Today, no Wagner. Dialogues of the Carmelites by Poulenc is on the program. Carolle, had already seen it and found it depressing, and not inclined to watch it again. After a dozen hours of Wagner, I was ready for something different. My other reason was that I knew Carmelites, they had a convent in the town I was born and were I spent my youth. Out of the Carmelites came a saint adored world wide, Sainte Therese de l’Enfant Jesus, the weakly child of a jeweler and watch maker. The Carmelites taught Sunday School in my neighborhood, the bicycle tires I flattened one day after school, belonged to a Carmelite. Adding that the story takes place during the French Revolution, it made sense for me to watch it. Carolle was right, the story is downright depressing, with the Nun Superior exhaling her last breath for what seems an eternal time, and in excruciating pain just about renounces the Almighty. The Opera ends when all nuns are beheaded. I did not like my Carmelites when I was a kid, specially the part of kneeling on a square ruler, but I did not wish for them to be shortened. From the first glance at the first scene of the first Act, Blanche’s (the heroine) father sits in a chair reading a book. The decor is eighteen century French, the actor wears appropriate brocades and is reading a book. He was not wearing sneakers and I wonder why then was he reading a book made in the late twentieth century. A book from the period can be bought for only a few bucks, why use something that is totally out of of place on a set? That bugged me almost as much as those old Ralph Lauren ads in which books in disrepair are shown in luxury settings. Poulenc’s Carmelites is much shorter than any of Wagner’s works we have seen so far, but still long enough to fill a couple of hours of background sound.
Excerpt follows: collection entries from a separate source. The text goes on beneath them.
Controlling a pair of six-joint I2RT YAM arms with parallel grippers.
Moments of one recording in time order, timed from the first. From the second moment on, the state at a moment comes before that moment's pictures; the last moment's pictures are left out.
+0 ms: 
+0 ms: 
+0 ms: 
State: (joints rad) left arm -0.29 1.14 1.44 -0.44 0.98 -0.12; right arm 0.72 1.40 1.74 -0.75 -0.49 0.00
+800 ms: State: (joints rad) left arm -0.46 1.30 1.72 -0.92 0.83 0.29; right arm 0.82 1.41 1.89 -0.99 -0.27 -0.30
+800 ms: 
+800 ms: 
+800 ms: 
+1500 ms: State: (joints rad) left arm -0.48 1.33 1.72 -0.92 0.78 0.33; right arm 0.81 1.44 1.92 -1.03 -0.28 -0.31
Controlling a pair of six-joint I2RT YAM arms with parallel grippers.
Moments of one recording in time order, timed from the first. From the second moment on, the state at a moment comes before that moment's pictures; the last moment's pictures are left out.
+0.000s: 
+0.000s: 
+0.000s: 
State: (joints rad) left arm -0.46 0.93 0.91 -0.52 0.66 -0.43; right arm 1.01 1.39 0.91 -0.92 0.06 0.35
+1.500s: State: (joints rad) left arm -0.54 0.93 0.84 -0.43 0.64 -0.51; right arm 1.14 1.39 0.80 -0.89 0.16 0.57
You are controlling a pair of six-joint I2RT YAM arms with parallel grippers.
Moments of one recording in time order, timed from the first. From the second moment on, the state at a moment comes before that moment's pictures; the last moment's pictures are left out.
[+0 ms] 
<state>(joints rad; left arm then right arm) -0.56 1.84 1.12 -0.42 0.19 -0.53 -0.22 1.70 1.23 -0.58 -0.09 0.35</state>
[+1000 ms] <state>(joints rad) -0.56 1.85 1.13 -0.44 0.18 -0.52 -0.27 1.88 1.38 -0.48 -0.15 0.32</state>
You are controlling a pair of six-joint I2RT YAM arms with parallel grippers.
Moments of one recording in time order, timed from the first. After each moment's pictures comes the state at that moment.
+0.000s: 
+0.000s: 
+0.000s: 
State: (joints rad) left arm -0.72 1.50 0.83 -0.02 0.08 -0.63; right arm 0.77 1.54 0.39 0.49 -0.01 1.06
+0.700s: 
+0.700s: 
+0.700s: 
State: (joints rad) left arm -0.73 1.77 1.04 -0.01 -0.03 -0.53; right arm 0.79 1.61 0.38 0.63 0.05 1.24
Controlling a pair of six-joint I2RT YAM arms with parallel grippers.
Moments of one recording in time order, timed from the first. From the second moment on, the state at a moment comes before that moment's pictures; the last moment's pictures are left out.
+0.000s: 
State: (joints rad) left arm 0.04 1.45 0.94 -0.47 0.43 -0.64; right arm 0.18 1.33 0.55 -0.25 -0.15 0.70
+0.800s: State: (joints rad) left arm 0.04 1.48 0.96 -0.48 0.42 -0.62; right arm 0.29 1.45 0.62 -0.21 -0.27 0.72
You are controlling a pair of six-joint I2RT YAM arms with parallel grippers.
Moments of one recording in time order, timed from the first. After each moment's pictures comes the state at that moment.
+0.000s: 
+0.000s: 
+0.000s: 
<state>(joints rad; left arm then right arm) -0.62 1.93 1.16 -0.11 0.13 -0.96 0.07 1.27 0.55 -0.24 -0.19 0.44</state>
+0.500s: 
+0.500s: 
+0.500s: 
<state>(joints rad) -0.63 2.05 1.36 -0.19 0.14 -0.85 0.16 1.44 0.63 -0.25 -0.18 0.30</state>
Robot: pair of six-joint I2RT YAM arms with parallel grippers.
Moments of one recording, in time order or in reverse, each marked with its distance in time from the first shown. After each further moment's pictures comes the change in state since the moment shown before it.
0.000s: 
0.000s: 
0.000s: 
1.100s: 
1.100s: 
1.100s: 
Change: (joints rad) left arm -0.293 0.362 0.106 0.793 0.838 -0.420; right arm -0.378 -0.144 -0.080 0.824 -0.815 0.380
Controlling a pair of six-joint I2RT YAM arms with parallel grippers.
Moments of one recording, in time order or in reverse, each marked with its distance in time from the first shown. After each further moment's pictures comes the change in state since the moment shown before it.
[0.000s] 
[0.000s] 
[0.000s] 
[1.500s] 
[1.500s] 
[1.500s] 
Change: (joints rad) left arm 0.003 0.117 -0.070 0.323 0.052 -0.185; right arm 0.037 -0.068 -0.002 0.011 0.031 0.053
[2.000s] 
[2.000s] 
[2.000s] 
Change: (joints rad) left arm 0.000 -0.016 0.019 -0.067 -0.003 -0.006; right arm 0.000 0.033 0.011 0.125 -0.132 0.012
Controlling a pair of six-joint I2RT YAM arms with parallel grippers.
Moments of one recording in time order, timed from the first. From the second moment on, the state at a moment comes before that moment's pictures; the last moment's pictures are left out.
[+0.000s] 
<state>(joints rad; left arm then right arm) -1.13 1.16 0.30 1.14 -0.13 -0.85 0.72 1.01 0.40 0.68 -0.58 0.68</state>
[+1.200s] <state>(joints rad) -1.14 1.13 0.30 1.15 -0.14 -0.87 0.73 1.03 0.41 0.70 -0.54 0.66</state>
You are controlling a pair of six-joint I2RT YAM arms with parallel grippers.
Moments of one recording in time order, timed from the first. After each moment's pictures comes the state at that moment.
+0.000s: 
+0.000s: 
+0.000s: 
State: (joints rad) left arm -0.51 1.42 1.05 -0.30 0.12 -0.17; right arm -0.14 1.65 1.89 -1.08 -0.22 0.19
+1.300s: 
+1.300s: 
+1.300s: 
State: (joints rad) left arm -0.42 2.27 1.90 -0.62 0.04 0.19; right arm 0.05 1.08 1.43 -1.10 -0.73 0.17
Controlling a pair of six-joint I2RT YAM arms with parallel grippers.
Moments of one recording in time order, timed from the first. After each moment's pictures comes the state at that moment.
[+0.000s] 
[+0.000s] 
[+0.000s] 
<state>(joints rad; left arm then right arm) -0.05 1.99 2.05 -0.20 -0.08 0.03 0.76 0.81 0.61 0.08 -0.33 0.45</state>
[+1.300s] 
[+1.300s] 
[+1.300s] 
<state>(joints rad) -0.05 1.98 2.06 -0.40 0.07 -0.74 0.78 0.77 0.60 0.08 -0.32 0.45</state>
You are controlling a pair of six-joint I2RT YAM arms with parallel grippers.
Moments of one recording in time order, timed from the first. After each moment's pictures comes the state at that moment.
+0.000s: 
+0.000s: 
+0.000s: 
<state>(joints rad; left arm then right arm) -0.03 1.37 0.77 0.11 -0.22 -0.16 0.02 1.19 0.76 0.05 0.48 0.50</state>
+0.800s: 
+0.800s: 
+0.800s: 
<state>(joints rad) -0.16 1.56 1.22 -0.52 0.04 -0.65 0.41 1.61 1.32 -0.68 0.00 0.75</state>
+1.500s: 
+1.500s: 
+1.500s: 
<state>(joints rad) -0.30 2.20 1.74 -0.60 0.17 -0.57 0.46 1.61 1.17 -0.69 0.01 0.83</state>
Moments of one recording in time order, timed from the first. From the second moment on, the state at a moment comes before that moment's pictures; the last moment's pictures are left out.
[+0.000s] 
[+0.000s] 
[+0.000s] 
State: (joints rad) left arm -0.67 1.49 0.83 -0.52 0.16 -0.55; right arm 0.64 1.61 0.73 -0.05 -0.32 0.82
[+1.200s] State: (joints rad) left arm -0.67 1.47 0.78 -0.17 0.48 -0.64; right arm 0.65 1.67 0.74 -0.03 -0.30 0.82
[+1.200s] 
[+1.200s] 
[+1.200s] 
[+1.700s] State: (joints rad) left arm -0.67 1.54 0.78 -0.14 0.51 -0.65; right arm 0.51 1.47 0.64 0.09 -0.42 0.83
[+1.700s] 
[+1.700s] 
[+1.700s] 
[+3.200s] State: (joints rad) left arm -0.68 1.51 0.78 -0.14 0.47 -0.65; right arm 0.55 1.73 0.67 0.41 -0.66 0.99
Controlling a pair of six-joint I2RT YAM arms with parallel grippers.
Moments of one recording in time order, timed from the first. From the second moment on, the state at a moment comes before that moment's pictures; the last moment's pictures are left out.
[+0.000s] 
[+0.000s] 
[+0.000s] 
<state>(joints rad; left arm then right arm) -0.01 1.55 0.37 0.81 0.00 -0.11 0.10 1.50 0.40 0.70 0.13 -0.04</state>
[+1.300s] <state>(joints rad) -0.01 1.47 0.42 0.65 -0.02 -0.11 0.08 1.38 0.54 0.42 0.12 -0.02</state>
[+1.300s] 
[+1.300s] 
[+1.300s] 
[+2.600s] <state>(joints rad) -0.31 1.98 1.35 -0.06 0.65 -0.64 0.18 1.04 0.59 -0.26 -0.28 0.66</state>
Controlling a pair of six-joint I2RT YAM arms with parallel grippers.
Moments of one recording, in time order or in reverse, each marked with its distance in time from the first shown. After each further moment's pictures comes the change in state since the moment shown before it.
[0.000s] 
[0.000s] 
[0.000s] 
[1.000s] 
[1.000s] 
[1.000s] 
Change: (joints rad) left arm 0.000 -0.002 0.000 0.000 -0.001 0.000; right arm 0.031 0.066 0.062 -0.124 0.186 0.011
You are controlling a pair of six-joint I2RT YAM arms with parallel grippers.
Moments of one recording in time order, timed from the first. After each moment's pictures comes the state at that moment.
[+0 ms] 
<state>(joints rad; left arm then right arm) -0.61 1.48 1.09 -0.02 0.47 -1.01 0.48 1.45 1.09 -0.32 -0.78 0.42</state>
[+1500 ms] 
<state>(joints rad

As the sun showed up, clearing the sky of the clouds we’ve had the last couple of days, and with Carolle’s leg fine after all, we took a stroll around the neighborhood, this time a long loop that paralleled the highway. The houses bordering the streets are vestiges of an opulent past when the mill by the river was in full production, many decades ago. That’s when workers and bosses lived near the factory, the more modest houses nearby and the more stately further up on the hill, were the owners lived. There was no commuting then, life was simpler. Today, the robins were busy, with plenty of them around at this time of year. One of them was pulling a worm from the ground. I had forgotten how comical the image was, with the worm stretched out like a rubber band and the bird pulling until the worm finally gave up, ending in the beak of the robin who immediately flew away. Just like the first crocuses we spotted last time we walked, the birds helped us forget, for an instant, the dreadful virus. Two hens in a yard, pretty birds, surprised us. Here we were in the middle of town, certainly not expecting to encounter farm animals. Perhaps they were pets. The owner, busy cleaning the yard, waved at us and we waived back. Daffodils and forsythias were more visible now that March was turning into April, and the trees pushing out of dormancy, are starting to look greener. The long walk was welcomed, and now that the weather becomes more clement, we can enjoy more excursions in our newfound neighborhood. Life is not that bad when one can walk.
On the news, the numbers related to covid are climbing, people and politicians are finally starting to recognize the threat covid presents, it’s not a Dems hoax anymore.